We live in an age of the dominance of quantity. Everything can be converted into quantity. St. Thomas Aquinas: “There is a need for justice and also for mercy in the lives of societies. Justice without mercy is cruelty, and mercy without justice is the mother of dissolution.”
If art primarily aims to affect our emotions, we can call it entertainment; if it is aimed at affecting our will, we can call it propaganda.
Capax Universi…
The first task of humankind is to learn from society and tradition and to find its temporary happiness in instructions it will receive from outside.
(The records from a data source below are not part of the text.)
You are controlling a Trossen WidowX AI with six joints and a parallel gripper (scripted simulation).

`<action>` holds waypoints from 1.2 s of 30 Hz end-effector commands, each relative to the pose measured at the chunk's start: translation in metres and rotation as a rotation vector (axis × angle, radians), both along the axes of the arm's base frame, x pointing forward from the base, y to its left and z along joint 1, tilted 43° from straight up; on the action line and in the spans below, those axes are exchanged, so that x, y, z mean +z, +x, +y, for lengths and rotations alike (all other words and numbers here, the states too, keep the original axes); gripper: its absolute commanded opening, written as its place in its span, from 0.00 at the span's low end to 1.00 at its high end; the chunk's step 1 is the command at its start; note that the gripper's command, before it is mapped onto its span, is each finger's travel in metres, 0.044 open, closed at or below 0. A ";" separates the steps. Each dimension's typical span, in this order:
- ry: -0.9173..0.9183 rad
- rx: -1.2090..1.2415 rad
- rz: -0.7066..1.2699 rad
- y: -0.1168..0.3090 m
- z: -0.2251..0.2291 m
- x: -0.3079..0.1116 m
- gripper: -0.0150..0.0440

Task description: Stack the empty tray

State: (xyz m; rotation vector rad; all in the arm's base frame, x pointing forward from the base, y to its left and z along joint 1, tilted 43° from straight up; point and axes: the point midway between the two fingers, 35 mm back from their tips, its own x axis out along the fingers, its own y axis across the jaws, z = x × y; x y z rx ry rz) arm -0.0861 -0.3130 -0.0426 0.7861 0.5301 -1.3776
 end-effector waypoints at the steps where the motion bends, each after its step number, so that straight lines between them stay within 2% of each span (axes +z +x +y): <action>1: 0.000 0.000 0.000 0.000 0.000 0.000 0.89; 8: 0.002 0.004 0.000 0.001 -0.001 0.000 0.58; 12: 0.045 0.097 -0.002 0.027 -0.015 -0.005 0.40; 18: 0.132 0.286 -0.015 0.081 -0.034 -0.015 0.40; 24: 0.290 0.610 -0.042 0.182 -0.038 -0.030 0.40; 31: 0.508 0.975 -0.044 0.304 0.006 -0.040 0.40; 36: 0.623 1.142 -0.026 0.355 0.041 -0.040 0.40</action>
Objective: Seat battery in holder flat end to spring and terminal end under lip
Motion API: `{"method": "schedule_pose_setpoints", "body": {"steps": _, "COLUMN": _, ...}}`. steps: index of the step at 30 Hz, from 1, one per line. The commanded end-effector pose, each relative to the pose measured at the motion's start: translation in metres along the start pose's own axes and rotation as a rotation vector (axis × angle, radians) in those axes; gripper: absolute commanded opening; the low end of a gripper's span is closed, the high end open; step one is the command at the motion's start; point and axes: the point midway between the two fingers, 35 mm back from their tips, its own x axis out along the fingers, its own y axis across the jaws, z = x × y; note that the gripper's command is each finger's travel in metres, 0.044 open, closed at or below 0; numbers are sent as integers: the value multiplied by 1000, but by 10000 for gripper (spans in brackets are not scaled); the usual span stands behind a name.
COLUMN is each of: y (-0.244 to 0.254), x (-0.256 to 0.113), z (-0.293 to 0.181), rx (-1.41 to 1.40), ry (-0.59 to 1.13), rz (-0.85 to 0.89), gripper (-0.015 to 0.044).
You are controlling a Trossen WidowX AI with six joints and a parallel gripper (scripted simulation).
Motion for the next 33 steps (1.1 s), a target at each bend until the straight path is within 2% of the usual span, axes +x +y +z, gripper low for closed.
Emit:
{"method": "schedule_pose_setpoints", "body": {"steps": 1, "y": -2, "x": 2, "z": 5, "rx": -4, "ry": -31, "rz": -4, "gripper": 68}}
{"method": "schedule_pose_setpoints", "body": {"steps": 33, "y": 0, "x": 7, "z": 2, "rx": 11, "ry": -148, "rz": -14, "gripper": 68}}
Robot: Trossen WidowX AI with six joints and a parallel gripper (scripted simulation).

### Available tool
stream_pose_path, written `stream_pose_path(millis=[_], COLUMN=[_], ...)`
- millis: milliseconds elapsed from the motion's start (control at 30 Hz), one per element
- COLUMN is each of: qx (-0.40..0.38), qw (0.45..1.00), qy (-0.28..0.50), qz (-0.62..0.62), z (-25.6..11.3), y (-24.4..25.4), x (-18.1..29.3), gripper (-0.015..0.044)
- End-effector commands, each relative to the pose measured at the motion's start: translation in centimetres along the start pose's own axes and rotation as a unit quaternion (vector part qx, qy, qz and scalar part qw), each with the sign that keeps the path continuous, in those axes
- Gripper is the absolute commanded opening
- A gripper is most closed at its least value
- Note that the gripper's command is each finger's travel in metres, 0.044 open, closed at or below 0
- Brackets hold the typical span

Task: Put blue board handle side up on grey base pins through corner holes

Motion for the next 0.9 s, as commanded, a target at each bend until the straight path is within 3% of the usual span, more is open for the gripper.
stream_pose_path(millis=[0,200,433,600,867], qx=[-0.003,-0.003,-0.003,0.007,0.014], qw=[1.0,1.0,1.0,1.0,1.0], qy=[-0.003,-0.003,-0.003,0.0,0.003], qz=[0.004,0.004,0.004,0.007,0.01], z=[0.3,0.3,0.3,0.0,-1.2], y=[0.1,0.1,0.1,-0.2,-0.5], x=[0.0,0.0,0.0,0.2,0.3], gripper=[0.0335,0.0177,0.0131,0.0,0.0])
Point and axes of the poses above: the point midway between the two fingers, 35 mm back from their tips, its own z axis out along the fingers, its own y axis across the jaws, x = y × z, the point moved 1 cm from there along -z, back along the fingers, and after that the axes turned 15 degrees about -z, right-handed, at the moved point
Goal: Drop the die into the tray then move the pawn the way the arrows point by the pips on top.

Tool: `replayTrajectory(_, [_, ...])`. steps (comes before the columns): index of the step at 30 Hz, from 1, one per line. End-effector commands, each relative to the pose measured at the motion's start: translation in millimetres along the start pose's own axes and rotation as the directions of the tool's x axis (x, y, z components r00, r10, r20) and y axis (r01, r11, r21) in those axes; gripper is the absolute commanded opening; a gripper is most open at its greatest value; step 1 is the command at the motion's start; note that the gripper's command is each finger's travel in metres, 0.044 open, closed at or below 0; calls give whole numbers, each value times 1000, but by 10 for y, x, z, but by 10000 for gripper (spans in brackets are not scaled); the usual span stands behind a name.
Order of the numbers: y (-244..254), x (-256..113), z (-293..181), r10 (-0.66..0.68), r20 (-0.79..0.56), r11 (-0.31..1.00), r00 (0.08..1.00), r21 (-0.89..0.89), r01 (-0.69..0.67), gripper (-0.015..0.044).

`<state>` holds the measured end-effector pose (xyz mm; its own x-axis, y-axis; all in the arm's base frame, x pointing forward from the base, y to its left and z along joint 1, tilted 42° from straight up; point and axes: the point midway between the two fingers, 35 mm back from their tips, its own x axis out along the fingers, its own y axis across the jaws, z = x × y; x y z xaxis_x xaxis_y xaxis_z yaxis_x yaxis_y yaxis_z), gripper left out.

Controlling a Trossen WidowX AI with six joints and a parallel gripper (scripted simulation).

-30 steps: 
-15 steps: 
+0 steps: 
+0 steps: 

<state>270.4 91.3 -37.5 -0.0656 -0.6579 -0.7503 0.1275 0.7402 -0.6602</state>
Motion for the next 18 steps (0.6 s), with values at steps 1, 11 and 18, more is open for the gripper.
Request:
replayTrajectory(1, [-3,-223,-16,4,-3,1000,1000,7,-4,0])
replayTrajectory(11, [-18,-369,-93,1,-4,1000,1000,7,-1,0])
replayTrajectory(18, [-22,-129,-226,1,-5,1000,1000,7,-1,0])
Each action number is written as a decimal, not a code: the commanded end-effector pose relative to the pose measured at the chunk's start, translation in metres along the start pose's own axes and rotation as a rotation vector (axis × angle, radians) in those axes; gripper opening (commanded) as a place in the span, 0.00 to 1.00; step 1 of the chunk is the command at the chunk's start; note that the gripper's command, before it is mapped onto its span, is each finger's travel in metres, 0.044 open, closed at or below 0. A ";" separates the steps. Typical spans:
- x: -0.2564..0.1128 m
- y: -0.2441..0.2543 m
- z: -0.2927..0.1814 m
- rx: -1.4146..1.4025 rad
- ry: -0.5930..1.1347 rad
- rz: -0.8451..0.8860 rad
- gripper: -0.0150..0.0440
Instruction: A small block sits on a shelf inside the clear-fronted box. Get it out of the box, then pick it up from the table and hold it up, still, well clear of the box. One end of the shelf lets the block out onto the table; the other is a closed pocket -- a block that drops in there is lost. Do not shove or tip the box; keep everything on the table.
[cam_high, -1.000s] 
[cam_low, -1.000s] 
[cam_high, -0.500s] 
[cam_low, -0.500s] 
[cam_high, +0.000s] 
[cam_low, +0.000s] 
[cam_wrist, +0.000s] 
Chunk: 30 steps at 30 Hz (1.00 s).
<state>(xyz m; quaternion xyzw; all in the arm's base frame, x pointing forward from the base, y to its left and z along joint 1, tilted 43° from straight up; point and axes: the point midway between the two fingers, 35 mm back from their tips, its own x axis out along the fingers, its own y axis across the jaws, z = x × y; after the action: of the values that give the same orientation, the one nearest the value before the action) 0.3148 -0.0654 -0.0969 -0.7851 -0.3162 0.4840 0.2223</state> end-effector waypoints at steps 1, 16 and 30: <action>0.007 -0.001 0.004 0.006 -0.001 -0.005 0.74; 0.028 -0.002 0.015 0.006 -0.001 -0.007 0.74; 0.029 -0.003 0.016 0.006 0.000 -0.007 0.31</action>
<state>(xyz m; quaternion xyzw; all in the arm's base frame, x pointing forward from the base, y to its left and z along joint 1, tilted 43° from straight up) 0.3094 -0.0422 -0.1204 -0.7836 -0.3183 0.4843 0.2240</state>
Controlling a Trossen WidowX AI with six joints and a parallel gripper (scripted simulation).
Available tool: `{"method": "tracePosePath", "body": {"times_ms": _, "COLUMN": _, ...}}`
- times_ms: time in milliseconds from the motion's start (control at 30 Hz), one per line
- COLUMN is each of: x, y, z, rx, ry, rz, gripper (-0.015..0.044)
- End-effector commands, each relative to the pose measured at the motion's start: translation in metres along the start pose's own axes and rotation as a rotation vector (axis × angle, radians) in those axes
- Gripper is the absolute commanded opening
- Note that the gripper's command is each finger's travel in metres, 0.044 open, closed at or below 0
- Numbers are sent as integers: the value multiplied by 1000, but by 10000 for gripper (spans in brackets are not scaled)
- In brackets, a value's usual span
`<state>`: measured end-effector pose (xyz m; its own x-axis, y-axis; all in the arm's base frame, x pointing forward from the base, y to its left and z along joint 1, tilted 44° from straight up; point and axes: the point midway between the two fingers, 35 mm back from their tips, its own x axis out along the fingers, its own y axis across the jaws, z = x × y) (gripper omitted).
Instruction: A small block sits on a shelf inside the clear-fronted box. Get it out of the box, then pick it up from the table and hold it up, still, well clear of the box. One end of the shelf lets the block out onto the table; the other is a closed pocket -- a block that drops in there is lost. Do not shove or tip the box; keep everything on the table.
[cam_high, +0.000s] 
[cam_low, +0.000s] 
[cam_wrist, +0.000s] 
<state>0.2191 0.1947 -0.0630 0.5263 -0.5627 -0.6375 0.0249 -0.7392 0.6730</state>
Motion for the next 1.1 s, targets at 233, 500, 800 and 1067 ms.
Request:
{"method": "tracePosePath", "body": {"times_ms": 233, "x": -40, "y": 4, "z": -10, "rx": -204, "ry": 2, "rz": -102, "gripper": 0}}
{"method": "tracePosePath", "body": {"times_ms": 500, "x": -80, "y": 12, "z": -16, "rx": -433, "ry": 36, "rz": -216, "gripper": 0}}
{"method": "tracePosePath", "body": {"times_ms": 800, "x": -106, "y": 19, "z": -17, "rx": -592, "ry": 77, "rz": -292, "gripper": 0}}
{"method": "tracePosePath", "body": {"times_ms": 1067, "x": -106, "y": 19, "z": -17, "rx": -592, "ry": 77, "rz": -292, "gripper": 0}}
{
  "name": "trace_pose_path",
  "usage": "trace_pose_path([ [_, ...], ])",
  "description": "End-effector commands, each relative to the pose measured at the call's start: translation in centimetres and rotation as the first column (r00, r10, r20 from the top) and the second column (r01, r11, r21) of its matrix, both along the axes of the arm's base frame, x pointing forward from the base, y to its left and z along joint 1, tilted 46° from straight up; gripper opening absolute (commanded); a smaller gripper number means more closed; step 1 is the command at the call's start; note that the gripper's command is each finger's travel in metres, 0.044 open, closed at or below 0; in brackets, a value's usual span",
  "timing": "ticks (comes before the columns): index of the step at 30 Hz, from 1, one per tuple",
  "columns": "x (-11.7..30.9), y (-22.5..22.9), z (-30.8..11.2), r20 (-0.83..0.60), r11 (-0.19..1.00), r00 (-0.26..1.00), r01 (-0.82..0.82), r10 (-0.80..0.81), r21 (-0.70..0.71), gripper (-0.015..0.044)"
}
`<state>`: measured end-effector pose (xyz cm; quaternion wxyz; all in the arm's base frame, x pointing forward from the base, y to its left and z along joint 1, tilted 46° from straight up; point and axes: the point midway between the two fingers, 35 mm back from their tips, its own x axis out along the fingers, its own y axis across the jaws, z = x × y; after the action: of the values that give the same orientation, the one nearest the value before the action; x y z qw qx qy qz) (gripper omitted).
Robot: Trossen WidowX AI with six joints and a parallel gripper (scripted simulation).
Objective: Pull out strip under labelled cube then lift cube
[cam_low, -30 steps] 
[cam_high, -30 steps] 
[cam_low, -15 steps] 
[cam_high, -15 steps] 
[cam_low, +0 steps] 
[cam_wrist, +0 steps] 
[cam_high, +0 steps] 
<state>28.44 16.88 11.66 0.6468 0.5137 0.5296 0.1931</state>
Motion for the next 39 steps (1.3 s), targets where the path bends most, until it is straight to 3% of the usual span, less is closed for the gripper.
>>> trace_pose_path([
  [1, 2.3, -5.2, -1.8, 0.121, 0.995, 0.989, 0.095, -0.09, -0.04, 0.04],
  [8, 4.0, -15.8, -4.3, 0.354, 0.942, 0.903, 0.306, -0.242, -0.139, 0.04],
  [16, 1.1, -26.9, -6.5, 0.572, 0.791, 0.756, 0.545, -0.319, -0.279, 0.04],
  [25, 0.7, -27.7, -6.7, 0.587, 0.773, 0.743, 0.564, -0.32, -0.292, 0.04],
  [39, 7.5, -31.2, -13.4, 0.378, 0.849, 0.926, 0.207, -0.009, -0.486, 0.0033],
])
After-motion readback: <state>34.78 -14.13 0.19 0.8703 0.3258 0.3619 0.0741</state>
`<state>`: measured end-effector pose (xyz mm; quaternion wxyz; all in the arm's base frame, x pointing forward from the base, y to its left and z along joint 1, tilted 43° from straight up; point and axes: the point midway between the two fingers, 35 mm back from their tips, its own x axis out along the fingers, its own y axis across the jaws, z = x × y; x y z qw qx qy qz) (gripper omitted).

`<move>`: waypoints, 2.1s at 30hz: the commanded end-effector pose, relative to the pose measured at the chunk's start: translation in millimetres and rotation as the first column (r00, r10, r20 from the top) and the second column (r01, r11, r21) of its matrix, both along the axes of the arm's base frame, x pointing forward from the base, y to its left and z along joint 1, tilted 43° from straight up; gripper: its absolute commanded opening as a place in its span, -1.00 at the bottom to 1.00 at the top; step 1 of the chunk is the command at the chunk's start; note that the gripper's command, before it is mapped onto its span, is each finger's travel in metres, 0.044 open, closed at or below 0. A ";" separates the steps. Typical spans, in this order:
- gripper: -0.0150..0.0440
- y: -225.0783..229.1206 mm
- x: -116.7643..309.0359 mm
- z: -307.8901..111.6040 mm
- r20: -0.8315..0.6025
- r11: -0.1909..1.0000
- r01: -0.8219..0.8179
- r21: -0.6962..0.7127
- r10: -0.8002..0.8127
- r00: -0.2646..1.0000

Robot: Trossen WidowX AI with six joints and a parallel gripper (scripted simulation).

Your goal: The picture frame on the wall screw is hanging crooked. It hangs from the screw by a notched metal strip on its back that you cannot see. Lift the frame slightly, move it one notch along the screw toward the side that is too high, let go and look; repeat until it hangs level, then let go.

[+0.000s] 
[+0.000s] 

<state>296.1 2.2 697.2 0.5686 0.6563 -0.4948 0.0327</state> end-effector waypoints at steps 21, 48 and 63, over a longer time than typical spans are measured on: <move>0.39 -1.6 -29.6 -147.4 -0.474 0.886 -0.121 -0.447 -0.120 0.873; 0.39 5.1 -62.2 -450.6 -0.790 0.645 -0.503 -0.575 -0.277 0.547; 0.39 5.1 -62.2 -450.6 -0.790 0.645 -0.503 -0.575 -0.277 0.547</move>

The second task is to internalize the knowledge it has acquired, to touch it, to classify and sort it, to take the good and put it away, and to throw away the bad.
The third task is a task that it cannot undertake without achieving the first two, and for which it needs the best help it can probably find: to die before dying. It is to overcome his loves and hates, all his egocentric preoccupations.
In conclusion, “A Guide for the Perplexed” provides a timeless framework for understanding the human condition and navigating the complexities of the modern world. Schumacher’s emphasis on the hierarchy of being, the importance of inner knowledge, and the dangers of a purely materialistic worldview offers a powerful antidote to the confusion and alienation that plague contemporary society. By embracing these principles, individuals can embark on a journey towards greater self-awareness, purpose, and ultimately, happiness.